PowerDNS/simpleblob

Update Marker functionality not working correctly

franklouwers opened this issue · 5 comments

When using (real) S3 buckets, the update-marker function doesn't work when using a Prefix (as is recommended for the LightningStream code).

I believe this might be because the Update Marker is checked here:

https://github.com/PowerDNS/simpleblob/blob/main/backends/s3/s3.go#128

which performs a Load() of the markerfile, which starts with prepending the globalPrefix here:

https://github.com/PowerDNS/simpleblob/blob/main/backends/s3/s3.go#L204

However, the Marker is stored without the Prefix.

The interesting this is that the fallback mechanism at https://github.com/PowerDNS/simpleblob/blob/main/backends/s3/s3.go#L138 also doesn't work: even after the UpdateMarkerForceListInterval is passed, no LIST call is performed. Could this be because the Load() function doesn't return an error when it can't find the file? Or that that error isn't properly handled?

wojas commented

Thanks for reporting! It does look like setMarker should indeed be adding the prefix.

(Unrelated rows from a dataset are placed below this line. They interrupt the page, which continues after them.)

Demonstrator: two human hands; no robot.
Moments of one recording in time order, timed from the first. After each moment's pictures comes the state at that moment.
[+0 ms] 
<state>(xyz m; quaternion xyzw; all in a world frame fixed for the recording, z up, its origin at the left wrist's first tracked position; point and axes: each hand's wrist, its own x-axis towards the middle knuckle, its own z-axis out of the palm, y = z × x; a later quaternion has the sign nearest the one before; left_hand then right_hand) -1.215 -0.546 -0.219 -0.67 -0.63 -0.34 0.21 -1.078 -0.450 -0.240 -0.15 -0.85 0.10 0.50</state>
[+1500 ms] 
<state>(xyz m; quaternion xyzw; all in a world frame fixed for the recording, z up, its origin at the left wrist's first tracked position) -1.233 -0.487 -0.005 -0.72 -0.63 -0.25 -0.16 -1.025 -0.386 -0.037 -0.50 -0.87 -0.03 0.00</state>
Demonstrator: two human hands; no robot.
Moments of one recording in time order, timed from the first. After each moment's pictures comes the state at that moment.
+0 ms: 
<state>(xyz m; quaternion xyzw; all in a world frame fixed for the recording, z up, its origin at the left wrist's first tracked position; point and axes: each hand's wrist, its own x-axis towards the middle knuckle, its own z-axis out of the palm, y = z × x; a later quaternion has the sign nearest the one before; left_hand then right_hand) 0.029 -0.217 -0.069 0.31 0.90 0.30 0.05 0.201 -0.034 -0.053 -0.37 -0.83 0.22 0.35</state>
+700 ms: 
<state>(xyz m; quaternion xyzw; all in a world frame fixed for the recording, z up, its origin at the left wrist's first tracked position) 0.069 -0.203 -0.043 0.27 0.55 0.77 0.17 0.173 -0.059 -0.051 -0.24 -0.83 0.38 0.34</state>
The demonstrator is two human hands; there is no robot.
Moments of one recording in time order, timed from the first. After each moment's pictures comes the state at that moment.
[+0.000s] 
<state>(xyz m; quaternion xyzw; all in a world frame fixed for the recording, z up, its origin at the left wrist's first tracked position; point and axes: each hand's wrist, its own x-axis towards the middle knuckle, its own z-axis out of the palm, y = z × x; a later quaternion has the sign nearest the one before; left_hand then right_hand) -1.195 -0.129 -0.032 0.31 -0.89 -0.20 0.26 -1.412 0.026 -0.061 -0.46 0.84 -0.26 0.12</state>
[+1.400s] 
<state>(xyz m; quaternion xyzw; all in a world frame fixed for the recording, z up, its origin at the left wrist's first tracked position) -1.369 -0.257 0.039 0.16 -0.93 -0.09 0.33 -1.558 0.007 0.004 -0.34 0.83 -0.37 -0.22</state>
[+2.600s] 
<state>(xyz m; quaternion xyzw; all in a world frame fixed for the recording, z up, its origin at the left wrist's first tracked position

The interesting this is that the fallback mechanism at https://github.com/PowerDNS/simpleblob/blob/main/backends/s3/s3.go#L138 also doesn't work: even after the UpdateMarkerForceListInterval is passed, no LIST call is performed. Could this be because the Load() function doesn't return an error when it can't find the file? Or that that error isn't properly handled?

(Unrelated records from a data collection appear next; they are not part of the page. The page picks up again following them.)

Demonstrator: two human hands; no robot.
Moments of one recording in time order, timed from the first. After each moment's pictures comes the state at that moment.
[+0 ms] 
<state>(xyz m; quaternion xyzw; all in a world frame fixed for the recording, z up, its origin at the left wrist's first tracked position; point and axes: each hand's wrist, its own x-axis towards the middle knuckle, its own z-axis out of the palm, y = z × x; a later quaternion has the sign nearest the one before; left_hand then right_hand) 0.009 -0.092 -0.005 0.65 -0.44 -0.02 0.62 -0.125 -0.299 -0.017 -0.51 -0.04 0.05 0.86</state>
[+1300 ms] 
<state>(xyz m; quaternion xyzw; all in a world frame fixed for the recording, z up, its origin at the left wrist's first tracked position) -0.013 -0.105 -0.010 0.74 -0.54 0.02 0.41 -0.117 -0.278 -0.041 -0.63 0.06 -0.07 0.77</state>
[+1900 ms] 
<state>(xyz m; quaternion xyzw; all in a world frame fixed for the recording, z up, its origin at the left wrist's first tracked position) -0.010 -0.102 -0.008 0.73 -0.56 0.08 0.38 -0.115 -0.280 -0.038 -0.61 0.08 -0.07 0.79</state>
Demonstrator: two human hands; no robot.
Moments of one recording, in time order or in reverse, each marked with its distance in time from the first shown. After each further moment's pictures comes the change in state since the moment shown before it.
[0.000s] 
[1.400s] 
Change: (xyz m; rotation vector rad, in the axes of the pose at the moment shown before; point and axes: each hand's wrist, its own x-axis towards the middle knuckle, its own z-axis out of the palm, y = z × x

We get a 'does not exist error' and then happily use the empty string as the marker, which means that the marker is the same as the last time we checked the marker. But I'm not sure what is going wrong with this interval check then.

@wojas re fall-back mech: I noticed that the behaviour without marker (https://github.com/PowerDNS/simpleblob/blob/main/backends/s3/s3.go#L125) is quite different from the behaviour with marker, but falling back: https://github.com/PowerDNS/simpleblob/blob/main/backends/s3/s3.go#L147

Seems like you strip the globalPrefix in the doList() function https://github.com/PowerDNS/simpleblob/blob/main/backends/s3/s3.go#L184-L188. So a regular List() with the marker flag disabled will return the blob list without the prefix.

Yet the fallback executes doList() without prefix (so no stripping), and then filters them here: https://github.com/PowerDNS/simpleblob/blob/main/backends/s3/s3.go#L158. However, the filenames would still include the prefix.

Also seems like the purpose of the marker, is to mark for multiple prefixes. So your suggestion to just add the prefix when storing the marker, might not be in line with that idea.

wojas commented

The global prefix is meant to allow the use of a 'subdirectory' of an S3 bucket to sync data. This can also conveniently be used to separate different Lightning Stream schemaversions. In this use case it makes sense to have each prefix have its own marker file. The user may not even have write permissions to the root of the bucket.

Yes, I think so as well (except for possible schema migrations later, but those would likely be best to do a "full sync" anyway). In that case, there's a lot of logic at the bottom of the List() function which can be simplified.